The philosophical and social issues in the operation of chemical complexes
Abstract
In the Management of Process Safety Based on Risk, the technology issues, seem to steal the attention when, through them we feel that everything is solved when we design a robust safety instrumented system, with a good basic design and excellent engineering design process that results in a fully automated factory with last generation SDCDs, PLCs.
All this, with a high level of safety instrumented, raises confidence that the process is protected from any anomaly that may cause a major accident. All these layers of protection from various elements of GSPBR, alarms, physical protections and advanced controls, may not represent many issues, facing human action in these complex systems industries.
In this context of high technology, philosophical and social issues seem to play a key role in driving all this technology that, despite having been designed by man, often don’t take them into consideration.

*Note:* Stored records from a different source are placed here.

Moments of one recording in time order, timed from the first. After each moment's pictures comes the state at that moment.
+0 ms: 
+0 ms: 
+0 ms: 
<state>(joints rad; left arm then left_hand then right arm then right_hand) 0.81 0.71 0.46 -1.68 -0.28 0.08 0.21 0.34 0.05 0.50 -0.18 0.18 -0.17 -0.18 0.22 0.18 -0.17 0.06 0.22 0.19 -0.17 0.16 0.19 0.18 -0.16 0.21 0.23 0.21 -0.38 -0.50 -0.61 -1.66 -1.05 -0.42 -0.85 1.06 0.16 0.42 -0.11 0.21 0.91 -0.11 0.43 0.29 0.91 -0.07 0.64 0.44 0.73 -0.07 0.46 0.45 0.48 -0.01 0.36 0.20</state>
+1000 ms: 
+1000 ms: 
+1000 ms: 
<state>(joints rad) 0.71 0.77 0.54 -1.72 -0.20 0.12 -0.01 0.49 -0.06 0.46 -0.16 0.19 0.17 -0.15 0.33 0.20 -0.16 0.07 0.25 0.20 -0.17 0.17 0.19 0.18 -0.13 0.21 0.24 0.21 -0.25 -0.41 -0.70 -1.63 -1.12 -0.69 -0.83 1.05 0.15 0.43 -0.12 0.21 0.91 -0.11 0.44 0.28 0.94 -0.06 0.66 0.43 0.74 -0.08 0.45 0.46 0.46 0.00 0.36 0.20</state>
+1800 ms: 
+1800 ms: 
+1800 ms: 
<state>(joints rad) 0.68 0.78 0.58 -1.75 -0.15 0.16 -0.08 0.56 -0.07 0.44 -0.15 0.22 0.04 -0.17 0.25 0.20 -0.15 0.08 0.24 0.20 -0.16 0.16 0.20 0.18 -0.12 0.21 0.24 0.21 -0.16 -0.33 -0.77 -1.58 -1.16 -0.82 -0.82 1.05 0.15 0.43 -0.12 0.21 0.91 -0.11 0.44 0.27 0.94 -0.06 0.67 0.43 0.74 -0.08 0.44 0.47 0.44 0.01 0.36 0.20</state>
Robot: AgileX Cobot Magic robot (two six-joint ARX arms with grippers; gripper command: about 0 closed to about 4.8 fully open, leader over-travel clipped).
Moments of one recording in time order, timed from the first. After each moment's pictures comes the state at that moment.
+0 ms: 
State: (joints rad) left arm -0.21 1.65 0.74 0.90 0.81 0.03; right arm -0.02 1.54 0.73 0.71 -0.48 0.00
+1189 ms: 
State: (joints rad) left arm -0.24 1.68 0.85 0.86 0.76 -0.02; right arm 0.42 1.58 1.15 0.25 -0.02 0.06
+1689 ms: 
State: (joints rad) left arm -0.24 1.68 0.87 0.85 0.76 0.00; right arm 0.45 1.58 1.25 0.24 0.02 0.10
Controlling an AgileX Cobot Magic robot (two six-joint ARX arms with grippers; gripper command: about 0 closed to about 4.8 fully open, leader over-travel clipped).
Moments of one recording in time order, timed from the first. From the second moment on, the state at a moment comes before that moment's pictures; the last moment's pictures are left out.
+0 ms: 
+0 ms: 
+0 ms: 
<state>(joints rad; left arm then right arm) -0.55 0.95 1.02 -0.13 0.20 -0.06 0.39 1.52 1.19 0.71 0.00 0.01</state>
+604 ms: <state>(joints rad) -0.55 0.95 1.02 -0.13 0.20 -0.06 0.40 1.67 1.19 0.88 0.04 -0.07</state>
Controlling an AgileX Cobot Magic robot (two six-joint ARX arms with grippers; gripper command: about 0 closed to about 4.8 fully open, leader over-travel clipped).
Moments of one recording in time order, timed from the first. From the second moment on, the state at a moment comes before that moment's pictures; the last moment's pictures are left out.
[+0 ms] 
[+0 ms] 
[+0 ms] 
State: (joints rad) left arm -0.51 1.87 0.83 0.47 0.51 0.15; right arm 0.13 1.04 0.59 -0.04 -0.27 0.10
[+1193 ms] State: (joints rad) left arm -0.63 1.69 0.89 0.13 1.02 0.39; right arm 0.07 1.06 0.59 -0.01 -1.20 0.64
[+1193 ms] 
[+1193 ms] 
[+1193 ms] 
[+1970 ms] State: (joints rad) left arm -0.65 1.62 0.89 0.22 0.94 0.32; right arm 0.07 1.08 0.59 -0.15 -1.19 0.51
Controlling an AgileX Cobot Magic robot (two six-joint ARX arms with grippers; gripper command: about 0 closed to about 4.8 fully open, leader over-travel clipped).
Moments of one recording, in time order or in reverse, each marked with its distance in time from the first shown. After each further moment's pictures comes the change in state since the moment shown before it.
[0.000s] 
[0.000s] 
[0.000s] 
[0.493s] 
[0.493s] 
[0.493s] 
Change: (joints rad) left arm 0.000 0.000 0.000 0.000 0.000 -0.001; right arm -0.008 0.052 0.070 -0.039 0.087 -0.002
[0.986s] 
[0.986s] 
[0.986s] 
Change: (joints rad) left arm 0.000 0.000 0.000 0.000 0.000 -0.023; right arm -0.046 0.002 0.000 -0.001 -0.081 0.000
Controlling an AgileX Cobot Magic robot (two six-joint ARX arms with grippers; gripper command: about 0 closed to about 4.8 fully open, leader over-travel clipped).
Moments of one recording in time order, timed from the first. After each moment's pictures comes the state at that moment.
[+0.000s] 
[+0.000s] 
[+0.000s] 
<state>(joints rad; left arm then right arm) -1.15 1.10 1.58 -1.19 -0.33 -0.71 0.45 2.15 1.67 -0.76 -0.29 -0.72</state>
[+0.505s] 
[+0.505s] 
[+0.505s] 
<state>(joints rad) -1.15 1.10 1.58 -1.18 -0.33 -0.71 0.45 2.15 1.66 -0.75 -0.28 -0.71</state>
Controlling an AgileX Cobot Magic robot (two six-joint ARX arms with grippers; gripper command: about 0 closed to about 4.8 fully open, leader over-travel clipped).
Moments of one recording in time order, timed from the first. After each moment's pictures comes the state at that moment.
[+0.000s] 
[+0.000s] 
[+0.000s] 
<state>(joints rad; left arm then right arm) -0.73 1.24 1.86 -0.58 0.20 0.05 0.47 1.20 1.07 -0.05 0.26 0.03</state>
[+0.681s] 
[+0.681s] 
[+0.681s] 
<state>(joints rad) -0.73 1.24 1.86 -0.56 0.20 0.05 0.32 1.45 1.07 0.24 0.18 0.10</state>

In different cultures, understanding of reality is filtered and evaluated according to beliefs and values that govern the morals and customs, and through this understanding is that the actions happen, trying to follow a context and a universal practice, but with cultural matters that can bring the whole enterprise to failure.
In Latin America and especially in Brazil, we had the advantage of receiving processes already developed in Europe and in the United States that made it easier learning and in many cases guaranteed safe operation with both advances and improvements, provided by Brazilian cultural characteristics troubleshooting.
In this respect, the basic process control, dominated mainly by the Operator may be affected by these cultural characteristics that often is not taken into account by the designer, who creates DCS screens, layout panels, engineering manuals that do not meet the needs of that population in that region.
This work aims to bring attention to the values and human factors that must be taken into consideration in any project requiring organizations that handle dangerous technologies to strive to understand the gap between the practices used in day-to-day work and standards and procedures in place, considering that cultural differences and differences in understanding of reality may not always be interpreted only as human error.